Added env var to skip warm up (#3633)

2025-09-22 17:16:20 +02:00 · 2025-01-08 14:29:15 -08:00
parent d7bc32c0ec
commit 0f9842064f
3 changed files with 7 additions and 0 deletions
--- a/.vscode/env_template.txt
+++ b/.vscode/env_template.txt
@@ -5,6 +5,8 @@
 # For local dev, often user Authentication is not needed
 AUTH_TYPE=disabled

+# Skip warm up for dev
+SKIP_WARM_UP=True

 # Always keep these on for Dev
 # Logs all model prompts to stdout
--- a/backend/onyx/configs/app_configs.py
+++ b/backend/onyx/configs/app_configs.py
@@ -17,6 +17,7 @@ APP_PORT = 8080
 # prefix from requests directed towards the API server.

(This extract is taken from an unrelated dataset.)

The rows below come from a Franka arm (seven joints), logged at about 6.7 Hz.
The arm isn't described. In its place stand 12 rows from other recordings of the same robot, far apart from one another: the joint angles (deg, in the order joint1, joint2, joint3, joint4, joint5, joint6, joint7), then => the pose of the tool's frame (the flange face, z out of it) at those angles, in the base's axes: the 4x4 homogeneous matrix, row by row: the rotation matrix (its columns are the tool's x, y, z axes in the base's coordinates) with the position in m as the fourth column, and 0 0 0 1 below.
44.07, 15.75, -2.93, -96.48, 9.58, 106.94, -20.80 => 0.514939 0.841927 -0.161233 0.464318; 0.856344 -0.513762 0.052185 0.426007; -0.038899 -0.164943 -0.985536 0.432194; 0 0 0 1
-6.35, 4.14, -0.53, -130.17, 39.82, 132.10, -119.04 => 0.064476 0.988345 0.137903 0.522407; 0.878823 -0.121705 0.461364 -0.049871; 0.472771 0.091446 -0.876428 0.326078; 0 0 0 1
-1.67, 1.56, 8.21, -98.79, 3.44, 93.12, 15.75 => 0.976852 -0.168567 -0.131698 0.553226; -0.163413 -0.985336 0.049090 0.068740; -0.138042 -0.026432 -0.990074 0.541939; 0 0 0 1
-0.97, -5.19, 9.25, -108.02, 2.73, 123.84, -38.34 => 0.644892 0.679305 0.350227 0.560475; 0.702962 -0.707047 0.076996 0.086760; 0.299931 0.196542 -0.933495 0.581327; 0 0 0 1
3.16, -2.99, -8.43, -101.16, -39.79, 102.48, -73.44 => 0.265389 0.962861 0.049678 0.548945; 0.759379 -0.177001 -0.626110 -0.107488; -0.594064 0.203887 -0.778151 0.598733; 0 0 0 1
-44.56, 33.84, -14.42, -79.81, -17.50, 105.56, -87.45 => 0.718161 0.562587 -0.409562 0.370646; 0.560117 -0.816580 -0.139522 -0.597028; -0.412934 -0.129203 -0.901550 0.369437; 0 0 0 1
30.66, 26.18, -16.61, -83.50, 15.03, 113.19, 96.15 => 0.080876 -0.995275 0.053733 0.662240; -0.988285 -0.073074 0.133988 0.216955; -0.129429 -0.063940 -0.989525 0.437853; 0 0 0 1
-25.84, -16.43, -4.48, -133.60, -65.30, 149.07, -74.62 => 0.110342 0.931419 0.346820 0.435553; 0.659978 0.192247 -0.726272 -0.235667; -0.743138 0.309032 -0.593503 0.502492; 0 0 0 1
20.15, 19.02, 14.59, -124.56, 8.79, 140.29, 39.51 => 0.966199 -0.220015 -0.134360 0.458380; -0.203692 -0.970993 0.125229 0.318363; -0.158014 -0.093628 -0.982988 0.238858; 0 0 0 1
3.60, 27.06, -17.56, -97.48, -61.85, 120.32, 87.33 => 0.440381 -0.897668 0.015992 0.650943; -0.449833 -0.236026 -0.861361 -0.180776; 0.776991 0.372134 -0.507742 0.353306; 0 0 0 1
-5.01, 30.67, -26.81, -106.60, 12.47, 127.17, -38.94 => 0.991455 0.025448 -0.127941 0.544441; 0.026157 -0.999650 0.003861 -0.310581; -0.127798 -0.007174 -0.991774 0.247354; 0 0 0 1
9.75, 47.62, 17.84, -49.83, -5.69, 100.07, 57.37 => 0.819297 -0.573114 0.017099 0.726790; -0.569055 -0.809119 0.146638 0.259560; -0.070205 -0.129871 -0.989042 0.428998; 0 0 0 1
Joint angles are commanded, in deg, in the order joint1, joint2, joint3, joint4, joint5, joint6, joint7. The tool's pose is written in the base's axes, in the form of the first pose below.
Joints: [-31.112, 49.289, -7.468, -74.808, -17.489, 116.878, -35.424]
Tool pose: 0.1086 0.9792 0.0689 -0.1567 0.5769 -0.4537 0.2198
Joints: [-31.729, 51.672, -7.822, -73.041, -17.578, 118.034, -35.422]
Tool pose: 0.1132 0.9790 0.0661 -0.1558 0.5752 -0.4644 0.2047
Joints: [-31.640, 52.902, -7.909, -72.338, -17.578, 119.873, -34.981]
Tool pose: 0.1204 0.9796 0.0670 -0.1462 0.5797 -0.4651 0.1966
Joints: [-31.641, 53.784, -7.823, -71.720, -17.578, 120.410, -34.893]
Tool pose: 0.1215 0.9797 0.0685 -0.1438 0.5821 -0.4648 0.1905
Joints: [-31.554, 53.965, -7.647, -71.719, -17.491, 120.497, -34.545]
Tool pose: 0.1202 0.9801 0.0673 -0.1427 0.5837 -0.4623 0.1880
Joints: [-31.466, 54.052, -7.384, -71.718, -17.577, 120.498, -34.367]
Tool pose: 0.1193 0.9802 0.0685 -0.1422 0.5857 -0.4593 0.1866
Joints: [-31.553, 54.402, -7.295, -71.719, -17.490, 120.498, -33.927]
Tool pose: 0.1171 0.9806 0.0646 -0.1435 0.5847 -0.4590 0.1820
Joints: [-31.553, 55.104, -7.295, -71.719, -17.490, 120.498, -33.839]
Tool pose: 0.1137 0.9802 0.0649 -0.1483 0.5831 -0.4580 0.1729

In these cases, set this to `/api`
 APP_API_PREFIX = os.environ.get("API_PREFIX", "")

+SKIP_WARM_UP = os.environ.get("SKIP_WARM_UP", "").lower() == "true"

 #####
 # User Facing Features Configs
--- a/backend/onyx/natural_language_processing/search_nlp_models.py
+++ b/backend/onyx/natural_language_processing/search_nlp_models.py
@@ -12,6 +12,7 @@ from requests import Response
 from retry import retry

 from onyx.configs.app_configs import LARGE_CHUNK_RATIO
+from onyx.configs.app_configs import SKIP_WARM_UP
 from onyx.configs.model_configs import BATCH_SIZE_ENCODE_CHUNKS
 from onyx.configs.model_configs import (
    BATCH_SIZE_ENCODE_CHUNKS_FOR_API_EMBEDDING_SERVICES,
@@ -384,6 +385,9 @@ def warm_up_bi_encoder(
    embedding_model: EmbeddingModel,
    non_blocking: bool = False,
 ) -> None:
+    if SKIP_WARM_UP:
+        return
+
    warm_up_str = " ".join(WARM_UP_STRINGS)

    logger.debug(f"Warming up encoder model: {embedding_model.model_name}")